When those on either side of the abortion debate suggest that the default response to a given diagnosis is abortion, people living with that diagnosis hear that their lives are not valued. This argument implies that life with a disability is not worth living, and that it is a natural response for many to wish to terminate in cases of fetal anomalies. This rhetoric often collapses radically different diagnoses under the same roof; some impairments are lethal, others can pose significant challenges, and in other cases, people can enjoy excellent quality of life if they are provided with access to the services they need.

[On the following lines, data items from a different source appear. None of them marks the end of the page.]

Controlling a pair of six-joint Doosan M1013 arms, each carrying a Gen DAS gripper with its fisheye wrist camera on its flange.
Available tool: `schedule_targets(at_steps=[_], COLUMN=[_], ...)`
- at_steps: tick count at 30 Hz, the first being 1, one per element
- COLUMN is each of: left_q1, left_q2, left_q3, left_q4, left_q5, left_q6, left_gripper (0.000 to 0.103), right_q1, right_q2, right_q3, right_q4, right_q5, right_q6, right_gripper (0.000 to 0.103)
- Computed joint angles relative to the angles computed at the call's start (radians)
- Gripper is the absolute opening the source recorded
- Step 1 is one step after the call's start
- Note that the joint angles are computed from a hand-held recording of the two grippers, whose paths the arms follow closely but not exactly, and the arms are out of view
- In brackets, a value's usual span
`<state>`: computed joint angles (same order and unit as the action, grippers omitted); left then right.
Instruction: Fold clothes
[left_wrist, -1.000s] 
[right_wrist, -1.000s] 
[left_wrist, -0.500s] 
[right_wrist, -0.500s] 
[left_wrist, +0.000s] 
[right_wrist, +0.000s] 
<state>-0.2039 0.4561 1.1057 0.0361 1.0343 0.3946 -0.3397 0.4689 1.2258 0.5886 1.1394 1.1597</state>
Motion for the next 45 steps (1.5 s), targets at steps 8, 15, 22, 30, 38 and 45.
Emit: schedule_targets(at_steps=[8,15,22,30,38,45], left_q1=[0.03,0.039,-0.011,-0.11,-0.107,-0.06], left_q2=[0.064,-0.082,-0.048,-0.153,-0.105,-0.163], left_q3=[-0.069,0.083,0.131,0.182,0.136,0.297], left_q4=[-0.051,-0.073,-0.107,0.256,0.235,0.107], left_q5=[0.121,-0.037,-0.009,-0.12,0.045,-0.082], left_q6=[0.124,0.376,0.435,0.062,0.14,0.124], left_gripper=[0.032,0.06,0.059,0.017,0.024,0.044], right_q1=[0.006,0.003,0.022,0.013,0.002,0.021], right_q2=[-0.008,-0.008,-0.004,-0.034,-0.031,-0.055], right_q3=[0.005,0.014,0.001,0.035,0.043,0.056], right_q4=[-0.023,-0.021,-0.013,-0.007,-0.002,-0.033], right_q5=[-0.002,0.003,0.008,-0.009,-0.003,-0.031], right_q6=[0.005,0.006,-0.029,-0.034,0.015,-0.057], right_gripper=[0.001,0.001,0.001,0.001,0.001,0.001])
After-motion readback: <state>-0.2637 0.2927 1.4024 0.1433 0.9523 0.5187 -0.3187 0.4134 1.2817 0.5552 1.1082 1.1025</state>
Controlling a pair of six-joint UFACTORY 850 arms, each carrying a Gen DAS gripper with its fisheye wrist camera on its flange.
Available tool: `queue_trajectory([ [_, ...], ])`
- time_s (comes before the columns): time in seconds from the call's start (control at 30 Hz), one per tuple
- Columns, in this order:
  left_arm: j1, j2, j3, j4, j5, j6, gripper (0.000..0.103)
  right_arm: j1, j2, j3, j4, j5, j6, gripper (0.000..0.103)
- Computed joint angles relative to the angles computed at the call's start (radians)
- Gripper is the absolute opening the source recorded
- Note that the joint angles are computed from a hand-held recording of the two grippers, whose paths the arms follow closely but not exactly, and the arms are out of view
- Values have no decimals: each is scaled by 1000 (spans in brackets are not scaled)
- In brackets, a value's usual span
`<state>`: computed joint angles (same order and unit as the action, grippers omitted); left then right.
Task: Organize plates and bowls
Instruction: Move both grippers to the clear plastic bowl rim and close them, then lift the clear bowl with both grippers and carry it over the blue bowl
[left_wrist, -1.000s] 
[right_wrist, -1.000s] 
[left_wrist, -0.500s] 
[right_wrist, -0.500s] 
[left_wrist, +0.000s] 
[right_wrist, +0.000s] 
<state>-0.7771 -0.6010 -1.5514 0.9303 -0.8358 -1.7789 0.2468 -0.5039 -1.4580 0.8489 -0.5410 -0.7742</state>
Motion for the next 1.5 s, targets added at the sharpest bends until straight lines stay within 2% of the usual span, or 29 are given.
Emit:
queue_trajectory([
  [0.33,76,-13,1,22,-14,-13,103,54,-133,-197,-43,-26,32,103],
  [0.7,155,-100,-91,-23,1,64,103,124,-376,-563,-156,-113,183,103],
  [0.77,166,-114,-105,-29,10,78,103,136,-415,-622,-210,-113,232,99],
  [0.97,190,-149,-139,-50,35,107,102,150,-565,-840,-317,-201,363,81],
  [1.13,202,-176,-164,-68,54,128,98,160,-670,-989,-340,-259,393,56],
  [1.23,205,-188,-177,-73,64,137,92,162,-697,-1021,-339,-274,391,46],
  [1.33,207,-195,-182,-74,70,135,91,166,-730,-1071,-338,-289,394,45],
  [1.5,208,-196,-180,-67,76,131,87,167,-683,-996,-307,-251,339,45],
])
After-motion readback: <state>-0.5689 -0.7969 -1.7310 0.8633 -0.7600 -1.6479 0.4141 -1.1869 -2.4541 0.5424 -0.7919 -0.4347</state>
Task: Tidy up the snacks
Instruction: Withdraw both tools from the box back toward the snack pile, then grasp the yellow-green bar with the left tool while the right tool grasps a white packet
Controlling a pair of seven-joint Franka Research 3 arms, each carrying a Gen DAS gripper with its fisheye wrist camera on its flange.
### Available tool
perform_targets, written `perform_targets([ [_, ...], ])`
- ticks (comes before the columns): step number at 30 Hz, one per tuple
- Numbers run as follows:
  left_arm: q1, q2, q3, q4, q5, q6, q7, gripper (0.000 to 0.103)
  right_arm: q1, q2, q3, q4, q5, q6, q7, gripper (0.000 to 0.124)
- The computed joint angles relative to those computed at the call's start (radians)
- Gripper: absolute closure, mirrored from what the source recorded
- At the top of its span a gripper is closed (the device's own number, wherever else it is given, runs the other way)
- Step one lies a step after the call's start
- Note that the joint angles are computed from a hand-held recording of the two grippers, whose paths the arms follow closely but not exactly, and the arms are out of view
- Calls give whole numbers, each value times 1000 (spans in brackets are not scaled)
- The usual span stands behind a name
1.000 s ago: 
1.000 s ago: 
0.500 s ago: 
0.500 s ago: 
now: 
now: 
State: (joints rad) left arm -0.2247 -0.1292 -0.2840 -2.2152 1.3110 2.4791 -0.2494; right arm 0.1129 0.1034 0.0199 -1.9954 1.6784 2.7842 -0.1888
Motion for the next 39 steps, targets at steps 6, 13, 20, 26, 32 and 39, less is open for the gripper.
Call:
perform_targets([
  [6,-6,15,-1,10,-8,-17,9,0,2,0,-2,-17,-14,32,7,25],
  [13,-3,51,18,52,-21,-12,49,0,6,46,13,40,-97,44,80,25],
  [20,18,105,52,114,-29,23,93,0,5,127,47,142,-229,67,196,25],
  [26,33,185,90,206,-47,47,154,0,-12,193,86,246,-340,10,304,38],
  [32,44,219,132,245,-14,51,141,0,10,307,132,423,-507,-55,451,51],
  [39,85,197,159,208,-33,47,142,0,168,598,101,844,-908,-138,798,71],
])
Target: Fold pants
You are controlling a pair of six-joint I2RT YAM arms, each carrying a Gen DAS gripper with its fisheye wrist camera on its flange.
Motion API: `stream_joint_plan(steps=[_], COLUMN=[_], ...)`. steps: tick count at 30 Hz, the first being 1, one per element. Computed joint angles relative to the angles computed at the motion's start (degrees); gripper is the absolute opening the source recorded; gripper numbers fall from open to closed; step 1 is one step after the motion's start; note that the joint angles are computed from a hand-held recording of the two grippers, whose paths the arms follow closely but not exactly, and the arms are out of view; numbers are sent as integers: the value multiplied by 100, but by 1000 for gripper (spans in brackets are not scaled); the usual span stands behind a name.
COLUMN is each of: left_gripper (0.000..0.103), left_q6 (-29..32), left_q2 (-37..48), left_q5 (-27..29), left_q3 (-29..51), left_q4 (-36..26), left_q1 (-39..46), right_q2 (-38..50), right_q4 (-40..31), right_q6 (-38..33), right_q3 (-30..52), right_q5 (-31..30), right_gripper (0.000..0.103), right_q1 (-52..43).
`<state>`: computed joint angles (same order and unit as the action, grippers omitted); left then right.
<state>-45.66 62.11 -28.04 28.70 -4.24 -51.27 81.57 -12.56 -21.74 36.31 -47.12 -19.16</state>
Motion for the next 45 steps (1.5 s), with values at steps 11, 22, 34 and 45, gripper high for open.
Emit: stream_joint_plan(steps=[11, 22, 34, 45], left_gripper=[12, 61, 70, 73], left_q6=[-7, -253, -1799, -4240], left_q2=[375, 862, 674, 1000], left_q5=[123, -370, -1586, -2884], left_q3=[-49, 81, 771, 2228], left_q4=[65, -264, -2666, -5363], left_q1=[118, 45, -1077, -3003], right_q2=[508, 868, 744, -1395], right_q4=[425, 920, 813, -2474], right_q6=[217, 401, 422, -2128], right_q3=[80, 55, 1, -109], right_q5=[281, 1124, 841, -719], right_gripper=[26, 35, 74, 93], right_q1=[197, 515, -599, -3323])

Many parents facing a prenatal diagnosis have never interacted with disabled people, don’t know very much about the disability in question, and are feeling overwhelmed. Anti-choicers want to force them to listen to lectures at the least and claim this is for everyone’s good, which is a gross violation of personal privacy, especially since they don’t back their advocacy up with support for disability programs that would make a comfortable, happy life with a complex impairment possible. The pro-choice movement, on the other hand, often finds itself caught between the imperative to defend abortion as an absolute personal right and suggesting that some lived potentials are worth more than others. It’s a disturbing line of argument to take, alienating people who might otherwise be very supportive of abortion rights.

It’s clearly tempting to use Zika as a political football in the abortion debate, and for conservatives, doing so is taking advantage of a well-established playbook. Pro-choicers, however, would do better to walk off the field, because defending abortion access on the sole grounds that a fetus might have a disability rings very familiar and uncomfortable alarm bells for many in the disability community.